Das Fazit des BdP-Vorstandes aus der Summe der Antworten: »Die überwältigende Mehrheit richtet Ihren Fokus der Bemühungen nicht auf einzelne Grenzwerte, den alleinigen Kampf gegen Dieselabgase oder NO, sondern auf den gemeinsamen sinnvollen Einsatz gegen Luftverschmutzung durch Verbrennungsprodukte im Allgemeinen.« Es gehe um maximale Anstrengungen zur Verbesserung der Luftqualität. Dabei müsse sich die Gesellschaft entscheiden, wie viel sie bereit ist für einen optimalen Gesundheitsschutz zu investieren.

Im Positionspapier der DGP ist auffällig, dass NO2 als einzelne Komponente nicht in den Vordergrund gerückt wird, sondern zumeist von der Luftbelastung durch Verbrennungsprozesse im Allgemeinen gesprochen wird. Stickoxide gelten als halbwegs repräsentativer Indikator für die Luftbelastung.

Die Lektüre des Positionspapiers offenbart noch eine weitere Schwäche der Argumentation von Köhler. Dieser brandmarkt immer wieder etwas, das die DGP gar nicht zur Rechtfertigung der Grenzwerte nutzt. »Lungenärzte sehen in ihren Praxen und Kliniken diese Todesfälle an COPD und Lungenkrebs täglich; jedoch Tote durch Feinstaub und NOx, auch bei sorgfältiger Anamnese, nie«, schreibt Köhler in seiner Stellungnahme.

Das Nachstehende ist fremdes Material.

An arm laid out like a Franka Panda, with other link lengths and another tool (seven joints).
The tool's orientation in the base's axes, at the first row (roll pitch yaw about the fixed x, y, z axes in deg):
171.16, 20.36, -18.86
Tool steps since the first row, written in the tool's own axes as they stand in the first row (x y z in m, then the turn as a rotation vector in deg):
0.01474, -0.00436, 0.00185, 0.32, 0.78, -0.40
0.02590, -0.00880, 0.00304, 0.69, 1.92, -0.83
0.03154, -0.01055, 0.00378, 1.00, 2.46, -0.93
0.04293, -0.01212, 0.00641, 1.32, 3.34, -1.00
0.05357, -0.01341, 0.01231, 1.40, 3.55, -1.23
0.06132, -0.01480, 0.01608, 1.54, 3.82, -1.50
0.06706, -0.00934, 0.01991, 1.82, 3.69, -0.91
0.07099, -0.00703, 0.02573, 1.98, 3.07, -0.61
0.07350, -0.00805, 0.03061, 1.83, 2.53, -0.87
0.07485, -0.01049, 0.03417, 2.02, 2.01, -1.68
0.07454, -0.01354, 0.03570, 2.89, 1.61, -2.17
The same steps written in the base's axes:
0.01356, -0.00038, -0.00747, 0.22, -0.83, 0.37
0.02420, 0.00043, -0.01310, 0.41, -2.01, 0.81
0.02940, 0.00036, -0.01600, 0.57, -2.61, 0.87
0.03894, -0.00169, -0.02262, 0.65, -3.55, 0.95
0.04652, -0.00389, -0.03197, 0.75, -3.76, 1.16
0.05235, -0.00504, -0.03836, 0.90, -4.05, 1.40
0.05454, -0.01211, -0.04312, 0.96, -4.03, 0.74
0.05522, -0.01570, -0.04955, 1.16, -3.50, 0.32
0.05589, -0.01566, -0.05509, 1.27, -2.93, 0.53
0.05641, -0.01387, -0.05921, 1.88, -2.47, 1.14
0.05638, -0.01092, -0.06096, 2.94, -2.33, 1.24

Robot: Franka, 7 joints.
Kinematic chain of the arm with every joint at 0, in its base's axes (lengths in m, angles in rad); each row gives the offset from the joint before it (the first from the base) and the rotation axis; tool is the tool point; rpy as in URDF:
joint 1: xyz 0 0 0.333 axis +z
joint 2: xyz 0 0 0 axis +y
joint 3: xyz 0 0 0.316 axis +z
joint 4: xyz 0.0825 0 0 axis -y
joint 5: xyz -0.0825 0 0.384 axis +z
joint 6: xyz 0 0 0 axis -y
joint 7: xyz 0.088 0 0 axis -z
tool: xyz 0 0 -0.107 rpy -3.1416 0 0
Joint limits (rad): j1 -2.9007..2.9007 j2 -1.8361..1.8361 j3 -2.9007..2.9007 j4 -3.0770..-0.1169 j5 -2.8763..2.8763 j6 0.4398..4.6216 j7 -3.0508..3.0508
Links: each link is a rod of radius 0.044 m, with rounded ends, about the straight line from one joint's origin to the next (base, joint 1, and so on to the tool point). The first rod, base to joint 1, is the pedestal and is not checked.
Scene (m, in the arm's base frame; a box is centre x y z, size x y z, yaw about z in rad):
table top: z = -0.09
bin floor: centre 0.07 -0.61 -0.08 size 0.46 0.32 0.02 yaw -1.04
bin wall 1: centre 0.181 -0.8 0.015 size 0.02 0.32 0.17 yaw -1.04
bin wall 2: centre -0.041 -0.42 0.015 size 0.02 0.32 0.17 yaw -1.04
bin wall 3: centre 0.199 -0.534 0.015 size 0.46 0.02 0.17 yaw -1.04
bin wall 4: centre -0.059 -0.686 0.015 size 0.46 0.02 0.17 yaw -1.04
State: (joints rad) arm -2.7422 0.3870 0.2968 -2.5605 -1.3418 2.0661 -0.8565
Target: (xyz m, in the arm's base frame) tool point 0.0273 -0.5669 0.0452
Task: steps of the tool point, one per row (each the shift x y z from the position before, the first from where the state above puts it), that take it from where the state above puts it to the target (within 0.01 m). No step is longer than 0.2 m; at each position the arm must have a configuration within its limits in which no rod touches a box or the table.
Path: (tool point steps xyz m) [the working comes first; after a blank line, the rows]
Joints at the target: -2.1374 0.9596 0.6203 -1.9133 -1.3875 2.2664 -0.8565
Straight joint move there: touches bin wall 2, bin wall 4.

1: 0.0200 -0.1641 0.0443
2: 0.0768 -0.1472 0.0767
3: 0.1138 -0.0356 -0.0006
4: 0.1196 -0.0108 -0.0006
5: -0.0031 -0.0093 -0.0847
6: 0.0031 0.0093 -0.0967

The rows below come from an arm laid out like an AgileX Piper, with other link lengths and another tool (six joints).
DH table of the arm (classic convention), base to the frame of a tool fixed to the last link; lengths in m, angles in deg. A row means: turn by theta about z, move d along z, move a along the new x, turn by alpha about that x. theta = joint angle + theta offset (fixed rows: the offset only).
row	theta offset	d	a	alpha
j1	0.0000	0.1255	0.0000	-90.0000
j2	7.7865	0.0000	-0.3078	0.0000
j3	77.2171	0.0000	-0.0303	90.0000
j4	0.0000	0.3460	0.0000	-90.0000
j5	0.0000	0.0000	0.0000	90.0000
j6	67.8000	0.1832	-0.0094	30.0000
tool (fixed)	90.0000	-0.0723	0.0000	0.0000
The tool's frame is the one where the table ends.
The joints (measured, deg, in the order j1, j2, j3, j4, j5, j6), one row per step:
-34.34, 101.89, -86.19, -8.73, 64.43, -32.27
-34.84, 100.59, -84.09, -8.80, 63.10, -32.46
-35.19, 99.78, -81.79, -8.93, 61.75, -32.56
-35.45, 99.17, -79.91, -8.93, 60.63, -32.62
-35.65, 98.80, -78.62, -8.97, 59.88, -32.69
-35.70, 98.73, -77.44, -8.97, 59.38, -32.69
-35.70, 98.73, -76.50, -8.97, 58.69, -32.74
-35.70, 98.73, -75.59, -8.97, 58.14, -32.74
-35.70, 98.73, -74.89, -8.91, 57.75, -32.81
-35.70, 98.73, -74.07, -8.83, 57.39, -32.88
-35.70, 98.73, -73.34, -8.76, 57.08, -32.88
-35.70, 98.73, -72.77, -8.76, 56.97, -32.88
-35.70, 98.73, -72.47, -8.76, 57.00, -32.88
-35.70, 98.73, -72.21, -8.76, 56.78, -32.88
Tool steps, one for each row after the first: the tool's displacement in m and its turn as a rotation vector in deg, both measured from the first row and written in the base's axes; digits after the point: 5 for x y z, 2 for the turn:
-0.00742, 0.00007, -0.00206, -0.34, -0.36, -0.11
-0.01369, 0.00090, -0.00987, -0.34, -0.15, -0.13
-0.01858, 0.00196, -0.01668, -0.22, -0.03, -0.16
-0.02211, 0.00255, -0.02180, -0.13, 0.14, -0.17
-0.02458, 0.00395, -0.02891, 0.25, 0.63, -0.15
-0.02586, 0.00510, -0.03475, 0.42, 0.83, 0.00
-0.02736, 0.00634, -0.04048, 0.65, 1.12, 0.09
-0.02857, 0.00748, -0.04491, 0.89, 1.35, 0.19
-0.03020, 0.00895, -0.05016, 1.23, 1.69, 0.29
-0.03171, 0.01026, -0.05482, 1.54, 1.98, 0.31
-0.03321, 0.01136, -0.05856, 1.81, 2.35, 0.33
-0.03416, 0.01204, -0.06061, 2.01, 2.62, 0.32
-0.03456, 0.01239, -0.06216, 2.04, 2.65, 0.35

Das Umweltbundesamt hatte Anfang März 2018 eine Studie veröffentlicht, nach der etwa 6000 vorzeitige Todesfälle auf Grund von Herz-Kreislauf-Erkrankungen auf die NO2-Hintergrundbelastung im ländlichen und städtischen Raum zurückführen seien. Die Zahl 6000 ist das stark verkürzte Ergebnis einer Abschätzung aus der Umweltepidemiologie und wird von vielen Experten angezweifelt. Walter Krämer von der TU Dortmund zeichnete diese Berechnung als »Unstatistik des Monats« aus.

Verlorene Lebensjahre

Wie man die Gefahr besser beschreiben kann, zeigt das Positionspapier der DGP: Da steht eine andere, deutlich stichfestere Größe, die Zahl der verlorenen Lebensjahre der Bevölkerung, die als viel aussagekräftiger gilt als eine Hochrechnung zur Zahl der Toten. Sie verweist auf eine geringere Lebensqualität und auf das erhöhte Risiko für empfindliche Bevölkerungsgruppen wie atemwegskranke Patienten, solche mit koronaren Herzerkrankungen, Kinder und Schwangere.

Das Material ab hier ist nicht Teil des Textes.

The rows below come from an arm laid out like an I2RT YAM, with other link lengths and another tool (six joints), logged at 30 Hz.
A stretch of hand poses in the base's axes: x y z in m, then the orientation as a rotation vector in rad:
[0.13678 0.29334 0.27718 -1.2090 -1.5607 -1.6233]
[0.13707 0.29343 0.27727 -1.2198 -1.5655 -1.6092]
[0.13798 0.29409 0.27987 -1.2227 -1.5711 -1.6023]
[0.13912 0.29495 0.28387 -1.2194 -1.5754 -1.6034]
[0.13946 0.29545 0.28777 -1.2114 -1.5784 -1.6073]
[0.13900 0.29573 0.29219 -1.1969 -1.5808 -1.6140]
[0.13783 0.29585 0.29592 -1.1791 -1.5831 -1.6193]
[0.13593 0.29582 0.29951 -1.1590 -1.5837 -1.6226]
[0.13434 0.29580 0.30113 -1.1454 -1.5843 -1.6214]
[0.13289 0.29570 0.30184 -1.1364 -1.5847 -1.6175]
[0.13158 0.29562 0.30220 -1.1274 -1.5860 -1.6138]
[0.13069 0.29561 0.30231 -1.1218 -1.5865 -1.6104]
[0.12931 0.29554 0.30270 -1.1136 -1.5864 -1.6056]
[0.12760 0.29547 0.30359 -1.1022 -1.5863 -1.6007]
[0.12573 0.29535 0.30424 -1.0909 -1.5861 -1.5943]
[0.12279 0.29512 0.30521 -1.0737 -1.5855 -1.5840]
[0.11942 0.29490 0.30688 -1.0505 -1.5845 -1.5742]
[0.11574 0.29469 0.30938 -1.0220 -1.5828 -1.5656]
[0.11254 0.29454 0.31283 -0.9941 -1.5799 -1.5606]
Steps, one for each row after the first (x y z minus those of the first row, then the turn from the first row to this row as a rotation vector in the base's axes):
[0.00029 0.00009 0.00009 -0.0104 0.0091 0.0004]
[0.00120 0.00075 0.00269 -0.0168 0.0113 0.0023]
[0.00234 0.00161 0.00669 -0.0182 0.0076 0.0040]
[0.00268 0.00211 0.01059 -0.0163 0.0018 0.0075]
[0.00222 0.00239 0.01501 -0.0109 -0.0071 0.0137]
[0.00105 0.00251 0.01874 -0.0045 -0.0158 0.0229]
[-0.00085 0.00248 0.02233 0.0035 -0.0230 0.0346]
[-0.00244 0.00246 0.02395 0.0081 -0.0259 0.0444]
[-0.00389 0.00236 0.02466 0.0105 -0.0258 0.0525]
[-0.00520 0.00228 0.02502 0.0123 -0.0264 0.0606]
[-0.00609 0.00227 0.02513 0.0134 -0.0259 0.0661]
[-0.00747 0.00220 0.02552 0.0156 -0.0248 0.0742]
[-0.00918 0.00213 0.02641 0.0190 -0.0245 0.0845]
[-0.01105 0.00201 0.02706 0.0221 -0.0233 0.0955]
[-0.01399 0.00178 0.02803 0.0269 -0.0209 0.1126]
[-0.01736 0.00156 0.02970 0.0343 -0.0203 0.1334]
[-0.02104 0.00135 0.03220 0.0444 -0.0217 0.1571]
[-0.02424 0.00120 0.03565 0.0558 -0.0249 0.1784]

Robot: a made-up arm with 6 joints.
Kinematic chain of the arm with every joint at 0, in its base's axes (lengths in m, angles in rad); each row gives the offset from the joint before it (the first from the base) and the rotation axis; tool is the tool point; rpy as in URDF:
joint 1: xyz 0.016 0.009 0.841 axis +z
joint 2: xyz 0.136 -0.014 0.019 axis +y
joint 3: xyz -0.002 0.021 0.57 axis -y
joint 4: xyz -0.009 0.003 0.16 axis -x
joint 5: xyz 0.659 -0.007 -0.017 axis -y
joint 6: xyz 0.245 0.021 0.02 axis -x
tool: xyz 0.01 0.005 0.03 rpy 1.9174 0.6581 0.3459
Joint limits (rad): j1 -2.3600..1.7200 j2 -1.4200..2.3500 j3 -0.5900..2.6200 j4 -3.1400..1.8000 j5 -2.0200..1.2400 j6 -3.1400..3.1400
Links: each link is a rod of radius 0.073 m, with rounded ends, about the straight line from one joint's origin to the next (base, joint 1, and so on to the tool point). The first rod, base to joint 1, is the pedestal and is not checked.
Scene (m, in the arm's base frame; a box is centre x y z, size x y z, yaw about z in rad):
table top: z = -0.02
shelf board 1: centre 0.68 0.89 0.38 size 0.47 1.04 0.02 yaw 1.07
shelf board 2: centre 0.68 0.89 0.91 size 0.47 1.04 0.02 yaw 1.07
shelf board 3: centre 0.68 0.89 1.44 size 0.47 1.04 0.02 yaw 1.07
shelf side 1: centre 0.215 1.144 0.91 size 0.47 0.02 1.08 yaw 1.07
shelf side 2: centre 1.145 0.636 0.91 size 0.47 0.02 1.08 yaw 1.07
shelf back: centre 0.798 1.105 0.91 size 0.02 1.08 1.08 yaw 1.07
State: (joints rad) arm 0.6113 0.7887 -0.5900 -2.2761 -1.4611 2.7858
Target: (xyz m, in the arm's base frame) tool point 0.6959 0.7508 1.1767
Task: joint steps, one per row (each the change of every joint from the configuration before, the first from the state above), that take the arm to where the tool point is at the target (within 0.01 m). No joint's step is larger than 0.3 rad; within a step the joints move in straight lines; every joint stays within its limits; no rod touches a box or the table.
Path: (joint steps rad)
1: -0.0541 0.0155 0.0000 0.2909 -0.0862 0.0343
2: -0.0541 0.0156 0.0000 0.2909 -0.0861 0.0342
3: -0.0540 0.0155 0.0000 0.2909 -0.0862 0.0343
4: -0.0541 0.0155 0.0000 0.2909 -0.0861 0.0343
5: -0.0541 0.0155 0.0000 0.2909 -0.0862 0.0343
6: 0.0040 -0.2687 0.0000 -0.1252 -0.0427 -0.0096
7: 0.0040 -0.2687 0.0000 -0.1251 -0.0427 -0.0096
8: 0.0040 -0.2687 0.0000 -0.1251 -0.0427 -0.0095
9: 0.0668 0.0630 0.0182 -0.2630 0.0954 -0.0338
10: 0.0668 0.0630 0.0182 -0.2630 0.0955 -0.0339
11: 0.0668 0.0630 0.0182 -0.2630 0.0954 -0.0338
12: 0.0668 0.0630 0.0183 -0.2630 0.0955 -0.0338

»Gesundheitsschädliche Effekte von Luftschadstoffen sind sowohl in der Allgemeinbevölkerung als auch bei Patienten mit verschiedenen Grunderkrankungen gut untersucht und belegt«, heißt es dazu in der Stellungnahme der DGP. Und: »Gesundheitliche Folgen können sowohl akut nach kurzfristigen Erhöhungen der Luftschadstoffkonzentration auftreten, wie sie zum Beispiel von Tag zu Tag zu beobachten sind, als auch infolge einer langfristig erhöhten Luftschadstoffbelastung.«

Auch ohne Köhlers medienträchtige Aussagen war die DGP bei der Formulierung des Positionspapiers schon sicher, dass die Debatte um Grenzwerte uns noch lange beschäftigen wird. »Bisher gibt es keine eindeutigen Hinweise auf Schwellenwerte von Schadstoffkonzentrationen, unterhalb derer keine Gesundheitseffekte zu erwarten sind«, heißt es dort. Sprich: Hier gibt es noch viel zu erforschen. Gemeint war damit aber wohl eher die Möglichkeit, dass die Grenzwerte sogar noch strenger werden könnten und man die Mechanismen besser verstehen will – jedenfalls nicht das, was Dieter Köhler der Republik verkünden will.

In einer früheren Version des Textes wurde die Deutsche Gesellschaft für Pneumologie und Beatmungsmedizin mit »DPG« abgekürzt. Richtig ist die Abkürzung »DGP«. Wir bitten den Fehler zu entschuldigen.